19. Let us talk about Testing
● Ozone uses K8s based clusters for Testing.
● Both long running and ephemeral clusters are regularly tested.
● Uses a load generator called Freon ( earlier called Corona - after the
chemical process that creates ozone)
● Apache Spark, YARN and Hive used to run workloads against Ozone.
● S3AFileSystem and other open-source test suites used to test S3 Gateway
Support.
● Blockade based tests to make sure that error handling and cluster level
failures are tolerated.
20. A Path to GA - Things in progress
● Stability and Scale Testing -
○ Chaos Monkey Testing
○ TPC-DS
○ Scale Testing with some partners.
● TDE - Encryption-at-rest , You will see a patch soon.
● Network Topology Support
● HA Support - HA support patches are landing in the trunk. We have made
excellent progress and we hope have HA support in the next 0.5.0 release.
● In-Place upgrades - Ability to upgrade HDFS clusters to Ozone, In Design
Phase.
● Erasure coding Support, In Design Phase.
22. Ozone HA & Network Topology & TDE
● Ozone will support network topology very similar to HDFS.
● https://issues.apache.org/jira/browse/HDDS-698
● Very good progress made.
● Ozone HA uses Ratis
● Deploying 3 OMs and setting up some configuration is all that is needed.
● Detailed Design Documents posted in https://issues.apache.org/jira/browse/HDDS-505
● TDE - Transparent Data Encryption support is in works and you will see a design and patch soon.
23. In-Place Upgrades
● Compute a mapping from HDFS blocks to SCM Containers.
● Create the OM and SCM metadata from HDFS FSImage.
● SCM communicates this mapping to all Datanodes.
● Datanodes reply with creating hard links to HDFS blocks.
● Once the upgrade is done, data is available in HDFS and Ozone.

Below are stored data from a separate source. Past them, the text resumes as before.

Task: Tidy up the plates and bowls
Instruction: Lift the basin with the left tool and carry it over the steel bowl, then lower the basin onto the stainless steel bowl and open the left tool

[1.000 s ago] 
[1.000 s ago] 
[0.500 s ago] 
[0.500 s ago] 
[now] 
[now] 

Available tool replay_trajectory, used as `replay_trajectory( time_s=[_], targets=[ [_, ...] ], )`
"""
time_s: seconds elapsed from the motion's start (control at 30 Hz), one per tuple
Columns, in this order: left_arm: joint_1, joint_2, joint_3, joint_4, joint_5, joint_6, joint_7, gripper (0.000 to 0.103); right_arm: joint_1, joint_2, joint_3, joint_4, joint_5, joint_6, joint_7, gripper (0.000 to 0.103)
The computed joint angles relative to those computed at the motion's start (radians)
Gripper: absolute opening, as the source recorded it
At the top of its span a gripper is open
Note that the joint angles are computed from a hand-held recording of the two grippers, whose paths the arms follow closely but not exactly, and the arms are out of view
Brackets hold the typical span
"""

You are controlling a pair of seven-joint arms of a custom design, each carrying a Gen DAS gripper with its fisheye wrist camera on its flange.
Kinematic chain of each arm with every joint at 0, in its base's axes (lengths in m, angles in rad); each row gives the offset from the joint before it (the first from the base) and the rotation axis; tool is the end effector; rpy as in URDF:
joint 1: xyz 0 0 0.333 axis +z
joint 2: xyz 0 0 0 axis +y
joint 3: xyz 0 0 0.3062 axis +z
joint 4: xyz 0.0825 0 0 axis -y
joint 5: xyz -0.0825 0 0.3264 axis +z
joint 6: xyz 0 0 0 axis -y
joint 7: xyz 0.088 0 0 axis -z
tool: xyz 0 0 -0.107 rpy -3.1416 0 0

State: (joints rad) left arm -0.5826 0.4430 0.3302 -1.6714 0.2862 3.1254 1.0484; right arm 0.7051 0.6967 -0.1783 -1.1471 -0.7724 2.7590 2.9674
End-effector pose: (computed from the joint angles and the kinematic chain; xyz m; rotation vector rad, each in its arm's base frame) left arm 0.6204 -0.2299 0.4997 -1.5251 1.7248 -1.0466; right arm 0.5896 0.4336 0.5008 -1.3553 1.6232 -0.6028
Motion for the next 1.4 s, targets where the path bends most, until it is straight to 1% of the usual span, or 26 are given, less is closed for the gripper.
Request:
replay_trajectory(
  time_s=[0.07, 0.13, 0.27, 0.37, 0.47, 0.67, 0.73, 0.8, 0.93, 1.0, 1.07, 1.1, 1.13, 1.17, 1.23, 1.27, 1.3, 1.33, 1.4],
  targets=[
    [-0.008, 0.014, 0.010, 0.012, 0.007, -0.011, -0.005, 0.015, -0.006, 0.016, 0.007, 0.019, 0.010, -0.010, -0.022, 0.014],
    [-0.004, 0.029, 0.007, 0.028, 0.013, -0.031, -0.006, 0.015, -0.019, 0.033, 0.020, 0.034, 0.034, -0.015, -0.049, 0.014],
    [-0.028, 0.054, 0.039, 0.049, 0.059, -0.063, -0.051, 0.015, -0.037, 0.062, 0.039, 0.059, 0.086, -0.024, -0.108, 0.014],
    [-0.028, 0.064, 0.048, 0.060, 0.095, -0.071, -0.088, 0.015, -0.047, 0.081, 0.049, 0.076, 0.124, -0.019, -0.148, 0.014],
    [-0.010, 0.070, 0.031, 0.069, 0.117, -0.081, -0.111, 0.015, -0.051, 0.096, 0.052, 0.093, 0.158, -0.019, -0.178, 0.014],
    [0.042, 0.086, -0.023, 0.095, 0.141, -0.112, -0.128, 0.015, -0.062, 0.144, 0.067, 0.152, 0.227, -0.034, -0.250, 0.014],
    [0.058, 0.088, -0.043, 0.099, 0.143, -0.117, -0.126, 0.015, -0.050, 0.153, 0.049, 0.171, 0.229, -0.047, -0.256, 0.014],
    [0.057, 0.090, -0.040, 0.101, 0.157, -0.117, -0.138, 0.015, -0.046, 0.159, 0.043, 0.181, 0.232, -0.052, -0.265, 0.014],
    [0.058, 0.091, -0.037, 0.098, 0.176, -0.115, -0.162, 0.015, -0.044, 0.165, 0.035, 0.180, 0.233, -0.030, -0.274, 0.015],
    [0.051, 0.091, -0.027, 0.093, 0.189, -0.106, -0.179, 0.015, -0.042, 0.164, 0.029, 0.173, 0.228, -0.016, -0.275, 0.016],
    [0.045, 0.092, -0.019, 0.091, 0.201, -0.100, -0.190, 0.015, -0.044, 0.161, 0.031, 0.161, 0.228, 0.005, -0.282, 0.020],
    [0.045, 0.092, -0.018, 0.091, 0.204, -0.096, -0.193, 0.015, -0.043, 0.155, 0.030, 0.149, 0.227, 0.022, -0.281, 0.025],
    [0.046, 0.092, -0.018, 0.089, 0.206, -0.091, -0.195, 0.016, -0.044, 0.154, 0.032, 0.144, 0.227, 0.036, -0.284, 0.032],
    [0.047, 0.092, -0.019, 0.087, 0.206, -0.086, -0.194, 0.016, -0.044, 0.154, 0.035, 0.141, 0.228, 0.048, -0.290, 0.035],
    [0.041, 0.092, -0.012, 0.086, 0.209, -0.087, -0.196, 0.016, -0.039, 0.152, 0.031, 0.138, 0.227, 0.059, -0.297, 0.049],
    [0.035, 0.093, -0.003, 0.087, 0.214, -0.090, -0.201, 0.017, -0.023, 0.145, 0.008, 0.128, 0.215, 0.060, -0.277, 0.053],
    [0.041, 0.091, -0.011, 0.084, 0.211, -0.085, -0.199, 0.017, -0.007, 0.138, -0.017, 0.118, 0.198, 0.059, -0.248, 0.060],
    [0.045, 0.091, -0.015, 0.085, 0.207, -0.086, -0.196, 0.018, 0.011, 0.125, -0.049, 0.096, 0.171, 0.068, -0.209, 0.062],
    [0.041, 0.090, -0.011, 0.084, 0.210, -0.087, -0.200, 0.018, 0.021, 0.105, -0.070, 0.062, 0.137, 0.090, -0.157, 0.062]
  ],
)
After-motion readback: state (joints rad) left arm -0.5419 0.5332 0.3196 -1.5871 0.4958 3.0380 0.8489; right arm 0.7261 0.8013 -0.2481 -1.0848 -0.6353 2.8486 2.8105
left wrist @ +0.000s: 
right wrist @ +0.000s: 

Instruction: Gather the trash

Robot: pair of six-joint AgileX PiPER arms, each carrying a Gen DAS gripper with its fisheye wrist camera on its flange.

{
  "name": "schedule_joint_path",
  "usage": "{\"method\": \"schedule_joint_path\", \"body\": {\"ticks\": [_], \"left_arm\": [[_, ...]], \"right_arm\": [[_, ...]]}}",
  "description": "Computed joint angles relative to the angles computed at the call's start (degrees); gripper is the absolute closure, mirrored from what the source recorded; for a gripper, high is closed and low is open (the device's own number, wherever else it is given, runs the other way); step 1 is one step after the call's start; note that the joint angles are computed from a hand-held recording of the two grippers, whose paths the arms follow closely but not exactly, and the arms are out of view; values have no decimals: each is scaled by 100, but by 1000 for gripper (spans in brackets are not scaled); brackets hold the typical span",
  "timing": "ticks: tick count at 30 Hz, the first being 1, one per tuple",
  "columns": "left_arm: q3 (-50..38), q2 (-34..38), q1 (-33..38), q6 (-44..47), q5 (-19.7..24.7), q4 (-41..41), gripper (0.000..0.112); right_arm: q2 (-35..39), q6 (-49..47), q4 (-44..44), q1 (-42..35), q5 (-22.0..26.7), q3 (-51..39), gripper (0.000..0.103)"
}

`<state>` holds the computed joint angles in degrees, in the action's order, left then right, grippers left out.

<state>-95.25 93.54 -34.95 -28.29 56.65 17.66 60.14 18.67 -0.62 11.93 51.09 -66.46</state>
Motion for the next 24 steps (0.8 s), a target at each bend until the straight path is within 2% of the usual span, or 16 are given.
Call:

● If you delete data in HDFS, it does not affect data in Ozone or vice-versa.
24. Erasure coding Support
● We have a design in place, we will post that soon to JIRAs.
● Very similar to HDFS EC support in the way we do it.
● However, the User Interfaces will be completely different.
● Ozone computes how much to Erasure code
○ To avoid the exact repair problem for EC chunks
○ HDFS pushes that decision to users.
○ Hence in Ozone users don’t have to say EC code this.
○ Ozone can automatically do it, as and when needed and it makes sense.
● Users can also pick a file and ask for explicit Erasure coding support.